The presence of the gradient term of phase fraction is responsible for this short coming which cause floating point exceptions when it encounters large gradients. The use of upwind interpolation scheme to solve for phase fractions restricts the use of large time steps. It is not a major problem for transient flows due to the presence of a small time step. When a steady state solution is sought, the demand for a small time step may be a drawback.
• Volume averaged equations are implemented in the solver. The presence of porososity, porousPlug and tortuosity fileds provides a generic operating form for the solver. The porous drag terms and the effect of porosity can be switched on in a particular zone by setting the mentioned fields appropriately. Currently, isotropic and non deformable porous media have been modelled. Extensions to orthotropic media can be done by adding appropriate tensorial terms in the solver. The equations are inversed for this purpose. The results generated by the solver is in close agreement.
• Transport of temperature of the mixture assuming local thermodynamic equi-librium between components accurately predicts the transfer of temperature in the pseudo homogeneous media. The difference between the contour of tem-perature in a non porous domain and porous domains can be seen in figures 5.9 and 5.12.
• The deviation in Nusselt number is attributed to the use of only the relative pressure values for simulation. But it does not largely affect the simulation since all the terms which are related by ideal gas properties are properly ac-counted by adding a value of 105Pa to the relative pressure solved for incom-pressible flows. The calculation of gradients at the wall in order calculate Nusselt number is also speculated to be the cause for the error. The probe location for calculation of gradient at a wall can vary continuously in the cell adjacent to the wall. The temperature also varies accordingly resulting in many possibilities to calculate temperature gradient at the wall.And even a small variation in its value affects the final solution quite largely.
• Temperature dependance of viscosity and diffusion coefficients have been mod-elled in the solver. Density is considered as a scalar in the solver. This restricts its dependance on temperature. It is also predicted to be a source of error in the final solution. A large dependance of variables exist on density in the solver. Hence to convert it into a scalarField may prove detrimental since the aspect of considering individual components as incompressible may be violated and cause mass conservation problems.

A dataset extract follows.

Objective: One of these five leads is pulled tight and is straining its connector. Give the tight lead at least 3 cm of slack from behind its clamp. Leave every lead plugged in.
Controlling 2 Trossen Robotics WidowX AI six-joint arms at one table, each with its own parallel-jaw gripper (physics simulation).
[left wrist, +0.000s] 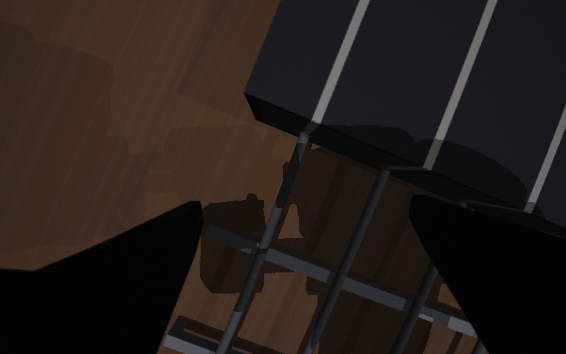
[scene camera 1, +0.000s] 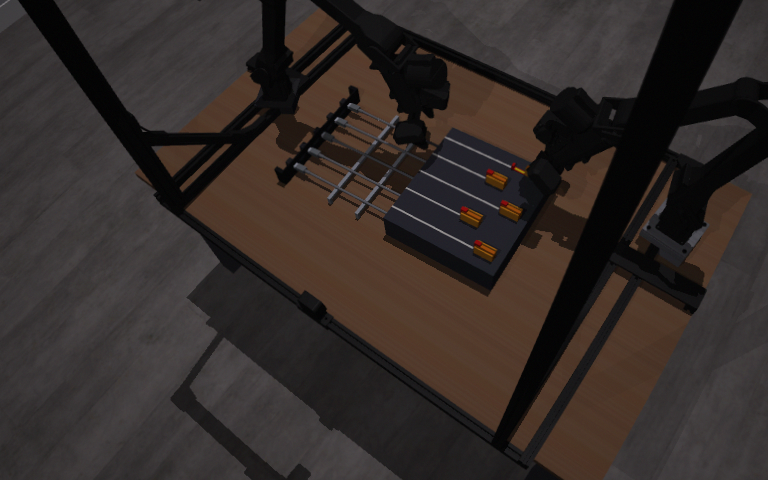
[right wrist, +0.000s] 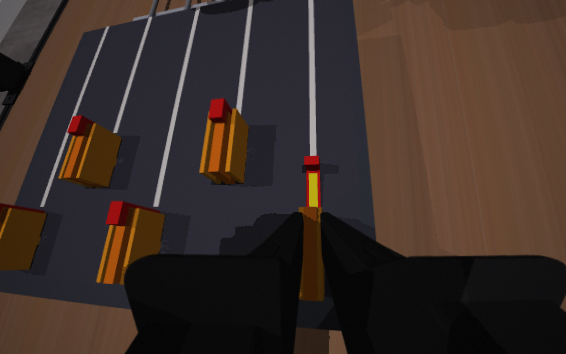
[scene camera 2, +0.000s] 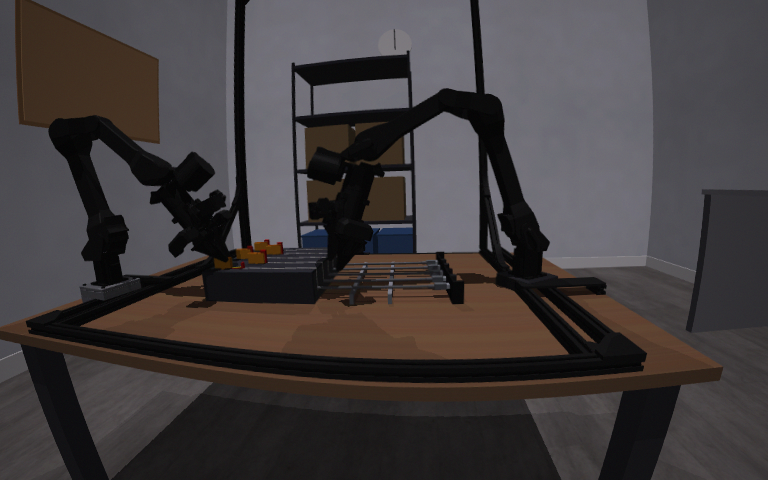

• Source terms which consists of pressure terms are modelled explicitly. Pro-jecting pressure dependant source terms out of the momentum equation and solving for them in the poisson equation which is set for pressure improves the accuracy and may even reduce the small time step requirement. But the presence of velocity terms simultaneously poses a problem in doing so since pressure-velocity is solved using a segregated approach.Thus, using a coupled solution procedure would be suitable for handling the source terms which con-tain pressure and velocity terms. The article [16] which implements a coupled pressure based solution using a block matrix structure may be taken as a cue for establishing a coupled solution procedure. Further, Maxwell Stefan terms are added explicitly in the solver. A semi-implicit treatment of the terms may improve accuracy in flows involving large pressure gradients.
• Reaction terms can be easily added to the phase continuity equation in the solver. The MULES algorithm which solves the equation contains explicit and implicit source terms as its arguments. Thus reaction can be modelled by passing the source term field to the function.